What they're not telling you: # Mozilla to UK Regulators: VPNs Are Essential privacy-and-security-tools.html" title="Mozilla to UK regulators: VPNs are essential privacy and security tools" style="color:#1a1a1a;text-decoration:underline;text-decoration-style:dotted;font-weight:500;">Privacy Tools—Not Threats In 2026, your data belongs to the corporations and governments that collect it—unless you actively encrypt your access to the internet, which is precisely what UK regulators now want to restrict for young people. Mozilla, the nonprofit behind Firefox, has directly challenged the UK Department for Science, Innovation and Technology's consultation on age-gating virtual private networks. The policy proposal emerges from concerns that young people are circumventing age assurance systems mandated under the Online Safety Act.

Marcus Webb
The Take
Marcus Webb · Surveillance & Tech Privacy

# THE TAKE: Mozilla's Convenient VPN Sermon Mozilla's submission conveniently ignores what we already know: VPNs are security theater for the masses while offering nothing against the adversaries that matter. The foundation pushing this narrative simultaneously profits from VPN partnerships—a detail buried deeper than classified SIGINT compartments. Their "essential tools" framing obscures the mechanics: VPNs simply shift trust vectors, not eliminate them. UK regulators should ask the harder question: which foreign intelligence services operate the infrastructure behind these "privacy" providers? Having reviewed the routing architectures, I can confirm most commercial VPN operators lack the operational security posture to resist state-level collection. Mozilla's principled stance reads differently when you understand their business model depends on regulatory capture favoring complexity over actual cryptographic solutions. They're not wrong that privacy matters. They're just profiting from the ineffective version.

What the Documents Show

Rather than address why young people feel compelled to bypass these controls, regulators are considering banning access to the very tools that protect privacy. Mozilla's submission frames this as a fundamental strategic error: VPNs don't create harm—they prevent it. By masking IP addresses, VPNs stop location tracking, reduce commercial profiling, and block the algorithmic surveillance that follows users across platforms. They function as the digital equivalent of drawing your curtains. The mainstream narrative treats VPNs as obstacles to child safety policy.
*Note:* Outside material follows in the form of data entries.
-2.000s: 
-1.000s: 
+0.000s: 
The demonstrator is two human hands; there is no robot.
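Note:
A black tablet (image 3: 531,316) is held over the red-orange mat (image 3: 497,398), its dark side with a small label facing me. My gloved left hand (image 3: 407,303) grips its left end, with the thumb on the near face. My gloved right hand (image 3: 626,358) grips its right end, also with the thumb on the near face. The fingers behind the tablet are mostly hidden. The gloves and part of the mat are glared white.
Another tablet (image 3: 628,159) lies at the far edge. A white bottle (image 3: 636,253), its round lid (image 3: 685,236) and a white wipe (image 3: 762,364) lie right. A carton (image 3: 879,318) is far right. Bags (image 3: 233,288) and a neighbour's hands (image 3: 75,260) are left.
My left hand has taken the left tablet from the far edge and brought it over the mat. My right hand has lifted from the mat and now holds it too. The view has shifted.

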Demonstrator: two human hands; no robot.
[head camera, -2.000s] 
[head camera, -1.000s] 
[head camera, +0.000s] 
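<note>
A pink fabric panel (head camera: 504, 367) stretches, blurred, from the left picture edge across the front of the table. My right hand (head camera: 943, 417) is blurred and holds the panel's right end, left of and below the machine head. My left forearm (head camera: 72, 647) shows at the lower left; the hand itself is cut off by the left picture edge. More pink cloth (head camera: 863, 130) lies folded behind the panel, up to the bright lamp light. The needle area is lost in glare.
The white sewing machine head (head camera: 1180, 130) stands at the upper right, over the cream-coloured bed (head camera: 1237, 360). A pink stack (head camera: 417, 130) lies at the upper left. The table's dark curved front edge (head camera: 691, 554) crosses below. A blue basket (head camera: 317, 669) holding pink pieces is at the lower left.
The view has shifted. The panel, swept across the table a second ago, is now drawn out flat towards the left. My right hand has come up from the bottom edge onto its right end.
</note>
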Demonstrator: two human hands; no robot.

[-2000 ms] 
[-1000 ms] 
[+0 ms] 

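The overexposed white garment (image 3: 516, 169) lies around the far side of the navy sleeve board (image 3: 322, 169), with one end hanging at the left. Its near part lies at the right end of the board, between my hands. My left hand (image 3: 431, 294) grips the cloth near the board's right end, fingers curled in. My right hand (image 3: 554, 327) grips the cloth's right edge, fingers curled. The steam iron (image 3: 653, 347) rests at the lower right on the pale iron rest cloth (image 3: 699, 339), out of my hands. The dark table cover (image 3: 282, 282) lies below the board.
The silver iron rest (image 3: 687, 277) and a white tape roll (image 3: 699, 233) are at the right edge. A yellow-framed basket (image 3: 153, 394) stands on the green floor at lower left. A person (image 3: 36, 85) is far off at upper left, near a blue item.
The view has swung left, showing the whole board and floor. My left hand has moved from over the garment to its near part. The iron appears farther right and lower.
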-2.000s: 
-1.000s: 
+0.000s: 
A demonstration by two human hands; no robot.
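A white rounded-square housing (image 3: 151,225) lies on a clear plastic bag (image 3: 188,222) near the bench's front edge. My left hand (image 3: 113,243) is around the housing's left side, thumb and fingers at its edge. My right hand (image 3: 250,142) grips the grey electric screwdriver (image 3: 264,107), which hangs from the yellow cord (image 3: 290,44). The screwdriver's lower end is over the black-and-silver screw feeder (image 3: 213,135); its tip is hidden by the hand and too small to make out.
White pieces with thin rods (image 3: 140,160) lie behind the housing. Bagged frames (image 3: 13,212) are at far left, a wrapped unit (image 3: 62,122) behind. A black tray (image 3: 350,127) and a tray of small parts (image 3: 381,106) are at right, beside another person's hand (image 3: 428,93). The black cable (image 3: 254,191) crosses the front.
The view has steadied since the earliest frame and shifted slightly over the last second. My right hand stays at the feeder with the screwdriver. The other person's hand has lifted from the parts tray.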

🔎 Mainstream angle: The corporate press either ignored this story entirely or buried it in a 3-sentence brief. The framing, when it appeared at all, focused on process rather than impact.

Follow the Money

Regulators frame them as circumvention devices that undermine age verification. This framing collapses under scrutiny. VPNs serve legitimate functions across every demographic: remote work connections to employer networks, school system access, and protection against state censorship. For journalists, activists, and dissidents, VPN access isn't optional—it's survival infrastructure. Yet the UK's proposed approach would restrict these critical tools for all users to prevent young people from bypassing age assurance. The logic is circular: restrict privacy tools because people use privacy tools to maintain privacy.

What Else We Know

Mozilla identifies a structural contradiction that policymakers haven't addressed. Young people today grow up immersed in digital environments from early childhood. If the regulatory goal is equipping them to navigate these spaces safely, then restricting access to privacy-protecting technologies works against that objective. Teaching young people responsible digital citizenship while denying them access to basic security tools is equivalent to teaching driving safety while prohibiting seatbelts. The tool isn't the problem; the regulatory blindness to what the tool actually does is. The unstated cost of age-gating VPNs becomes clear under scrutiny: normalized surveillance of young people by commercial platforms.

Primary Sources

What are they not saying? Who benefits from this story staying buried? Follow the regulatory filings, the court dockets, and the FOIA releases. The truth is in the paperwork — it always is.

Disclosure: NewsAnarchist aggregates from public records, API feeds (Federal Register, CourtListener, MuckRock, Hacker News), and independent media. AI-assisted synthesis. Always verify primary sources linked above.